Interesting. Sounds a bit like what I've read from Husserl. Of course you may think not and I could be incorrect as my knowledge is mostly passages inserted by other writers quoting Husserl. But my interpretation from such limited knowledge, is that he reflects on not so much what the literal words are, but about how the words can be interpreted, or differently interpreted. Of course Husserl wrote in German and for the life of me I find it difficult to interpret anyone I've read in German from Kant to Schleiermacher to Hegel into "logical" English. I find it extremely difficult sometimes making sense of English other than strictly literal which is probably a lack in me. I guess that's why I am partial to "inventing" adjective and adverbial forms or using existing ones in uncommon formulations because English (for me to comprehend) needs extreme preciseness. At least I need it to be precise, and my experience is that I easily misinterpret "half-sentences, etc." To tell the truth I generally write my outlines in koine (greek). I don't know quite know why, since English is my birth tongue but many an argument that I've ever witnessed is because people are actually meaning the same thing and arguing over their own imprecise interpretations that they do have substantive to argue. For instance; "Jimmy Carter had no understanding of how to make his policies understood by the American people." "Jimmy Carter was a terrible president." The first was trying to say why he thought Carter failed, but doesn't actually state a preference one way or the other for the policies. The latter stated his preference but not the why. But both agreed that Carter failed. I witnessed one shooting at the other simply out of miscomprehension of lazy and imprecise. usage of the language I, personally, am very wary of attempting to understand such impreciseness by English speakers because too often I've seen conflict arise when the interpreter of a statement may not interpret the speaker the way the speaker meant or the speaker may not interpret the interpreter's meaning of his own comment.

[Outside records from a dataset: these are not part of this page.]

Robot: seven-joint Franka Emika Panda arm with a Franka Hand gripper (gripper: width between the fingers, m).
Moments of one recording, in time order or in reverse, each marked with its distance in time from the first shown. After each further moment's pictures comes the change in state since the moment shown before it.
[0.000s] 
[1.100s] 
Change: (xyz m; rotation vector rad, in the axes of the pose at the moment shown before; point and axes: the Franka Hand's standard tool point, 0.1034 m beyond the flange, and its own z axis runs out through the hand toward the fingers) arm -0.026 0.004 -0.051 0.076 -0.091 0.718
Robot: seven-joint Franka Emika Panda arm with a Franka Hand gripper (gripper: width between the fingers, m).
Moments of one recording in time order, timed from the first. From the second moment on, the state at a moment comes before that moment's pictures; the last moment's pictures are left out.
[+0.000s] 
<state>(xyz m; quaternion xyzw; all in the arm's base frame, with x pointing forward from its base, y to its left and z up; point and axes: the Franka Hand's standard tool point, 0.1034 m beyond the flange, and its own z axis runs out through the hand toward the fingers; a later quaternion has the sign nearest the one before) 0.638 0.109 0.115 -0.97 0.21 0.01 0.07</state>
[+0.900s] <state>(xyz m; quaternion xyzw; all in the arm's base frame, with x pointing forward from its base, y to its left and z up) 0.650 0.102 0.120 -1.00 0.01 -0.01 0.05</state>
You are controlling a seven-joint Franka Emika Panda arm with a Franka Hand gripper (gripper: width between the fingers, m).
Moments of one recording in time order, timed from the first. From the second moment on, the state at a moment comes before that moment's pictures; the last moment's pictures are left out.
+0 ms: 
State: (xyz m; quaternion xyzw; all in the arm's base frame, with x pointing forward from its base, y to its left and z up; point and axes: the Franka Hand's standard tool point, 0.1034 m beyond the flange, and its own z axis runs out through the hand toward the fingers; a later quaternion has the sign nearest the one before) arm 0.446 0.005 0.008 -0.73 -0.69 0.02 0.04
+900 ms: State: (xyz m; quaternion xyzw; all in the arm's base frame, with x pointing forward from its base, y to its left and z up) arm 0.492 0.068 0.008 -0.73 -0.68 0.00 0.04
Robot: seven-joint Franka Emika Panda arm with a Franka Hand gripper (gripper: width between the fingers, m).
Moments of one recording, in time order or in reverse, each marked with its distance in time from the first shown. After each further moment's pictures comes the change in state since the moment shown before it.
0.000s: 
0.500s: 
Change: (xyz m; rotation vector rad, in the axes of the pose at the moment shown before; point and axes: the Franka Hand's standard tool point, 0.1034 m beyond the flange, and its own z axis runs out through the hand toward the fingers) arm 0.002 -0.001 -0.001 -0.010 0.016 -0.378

This may not create conflicts to the same degree in philosophical discussions of linguistics, but I can't tell you how many broken friendships I've witnessed over misinterpreting incomplete thoughts. English simply has too few inflections to be interpreted unless thoughts and statements are complete and leave as little as possible to being interpreted other than in the manner the speaker intended.

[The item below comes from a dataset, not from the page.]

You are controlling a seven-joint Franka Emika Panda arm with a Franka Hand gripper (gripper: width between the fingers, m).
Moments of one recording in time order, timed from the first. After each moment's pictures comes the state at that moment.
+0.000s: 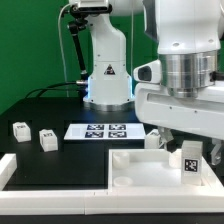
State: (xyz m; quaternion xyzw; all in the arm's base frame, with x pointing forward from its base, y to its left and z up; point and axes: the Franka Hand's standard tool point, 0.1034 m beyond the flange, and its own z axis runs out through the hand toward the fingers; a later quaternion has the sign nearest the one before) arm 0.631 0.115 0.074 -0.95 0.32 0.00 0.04
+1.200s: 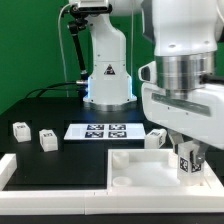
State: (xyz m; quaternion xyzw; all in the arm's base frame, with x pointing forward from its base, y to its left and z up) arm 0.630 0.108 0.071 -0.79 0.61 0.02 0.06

And I would think speakers would want to be precise to not be misinterpreted.

So to your illustration the man has left the room (but he's halfway in the doorway) I would be incapable of making sense of the statement he's left the room if he's halfway in the doorway. But I could make sense of man is half way through the doorway and is leaving the room.

Of course there is another way to interpret my reply---you could interpret my whine to mean that I'm on the lower end of language development skills, i.e. I'm too dumb to properly assume what they mean like all normal English speakers do.